The model interpretation for the transformed response is as follows:
For a one unit change in Engine.HP (engine horsepower), we expect the transformed MSRP to increase by a factor of 0.1237.
For a one unit change in highway.MPG (highway miles per gallon), we expect the transformed MSRP to increase by a factor of 0.4784.
Relative to the base level of Vehicle Size, which is “Vehicle.Size0Compact”, the difference between the base level and Vehicle.Size0Large is -3.1078. This is a negative “difference”, which intuitively suggests that we expect a large size vehicle to be 3.1078 units more expensive than the compact size vehicle.
Relative to the base level of Vehicle Size, which is “Vehicle.Size0Compact”, the difference between the base level and Vehicle.Size0Midsize is -1.1792. This is a negative “difference”, which intuitively suggests that we expect a mid size vehicle to be 1.1792 units more expensive than the compact size vehicle.

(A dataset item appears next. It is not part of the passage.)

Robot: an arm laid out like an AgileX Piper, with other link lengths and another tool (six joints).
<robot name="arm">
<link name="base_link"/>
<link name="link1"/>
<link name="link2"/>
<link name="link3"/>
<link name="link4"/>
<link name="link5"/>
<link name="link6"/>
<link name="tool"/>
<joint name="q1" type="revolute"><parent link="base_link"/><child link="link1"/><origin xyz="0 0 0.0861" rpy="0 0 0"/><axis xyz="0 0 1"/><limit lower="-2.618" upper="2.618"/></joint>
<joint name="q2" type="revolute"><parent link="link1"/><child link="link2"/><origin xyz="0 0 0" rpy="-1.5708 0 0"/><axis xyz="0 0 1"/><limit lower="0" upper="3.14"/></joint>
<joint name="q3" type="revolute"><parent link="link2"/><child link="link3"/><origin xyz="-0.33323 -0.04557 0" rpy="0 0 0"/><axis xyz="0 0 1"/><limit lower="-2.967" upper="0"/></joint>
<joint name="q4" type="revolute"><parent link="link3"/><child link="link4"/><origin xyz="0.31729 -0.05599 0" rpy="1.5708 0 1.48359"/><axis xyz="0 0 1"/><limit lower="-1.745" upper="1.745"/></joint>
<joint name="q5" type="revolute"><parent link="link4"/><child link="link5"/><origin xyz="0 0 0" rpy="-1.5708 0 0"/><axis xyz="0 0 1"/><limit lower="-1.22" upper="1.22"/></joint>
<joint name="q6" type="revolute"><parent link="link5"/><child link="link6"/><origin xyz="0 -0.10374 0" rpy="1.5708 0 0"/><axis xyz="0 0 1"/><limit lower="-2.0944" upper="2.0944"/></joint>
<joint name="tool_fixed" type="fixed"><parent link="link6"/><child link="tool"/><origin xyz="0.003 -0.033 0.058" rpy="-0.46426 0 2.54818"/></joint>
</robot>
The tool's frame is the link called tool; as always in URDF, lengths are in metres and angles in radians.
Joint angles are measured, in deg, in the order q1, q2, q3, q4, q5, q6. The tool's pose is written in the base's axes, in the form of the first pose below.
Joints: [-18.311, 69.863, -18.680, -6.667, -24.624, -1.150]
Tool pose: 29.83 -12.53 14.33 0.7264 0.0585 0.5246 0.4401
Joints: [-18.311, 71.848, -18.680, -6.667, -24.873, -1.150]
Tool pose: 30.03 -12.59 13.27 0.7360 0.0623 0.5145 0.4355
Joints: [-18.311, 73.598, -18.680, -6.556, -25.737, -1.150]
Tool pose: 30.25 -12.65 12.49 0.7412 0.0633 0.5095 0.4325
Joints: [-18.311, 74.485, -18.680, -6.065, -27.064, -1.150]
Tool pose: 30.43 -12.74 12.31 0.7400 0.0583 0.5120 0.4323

From this model, we can deduct a few key findings. To begin, highway miles per gallon and engine horsepower are both positively related with the response variable MSRP. Both of these factors are often considered in the car buying process, and we would expect that higher horsepower or highway miles per gallon would indicate a higher price of the car. This model aligns with this intuitive assumption of the car buying process. Also, this model suggests that price increases as the size of the car increases. This is also an intuitive assumption that aligns with the car buying process as larger cars when compared to smaller cars, with other variables held constant, are generally more expensive.
This model requires a transformation of the response variable which is a drawback in terms of the practical interpretation. A data set that aligns more closely with the assumptions of the linear regression modeling practices would yield a more practical interpretation. This model can be applied to cars that fall within the parameters of the cars within the data sets. Using this model for cars outside of the parameters of the cars within the dataset will likely yield misleading or wrong information.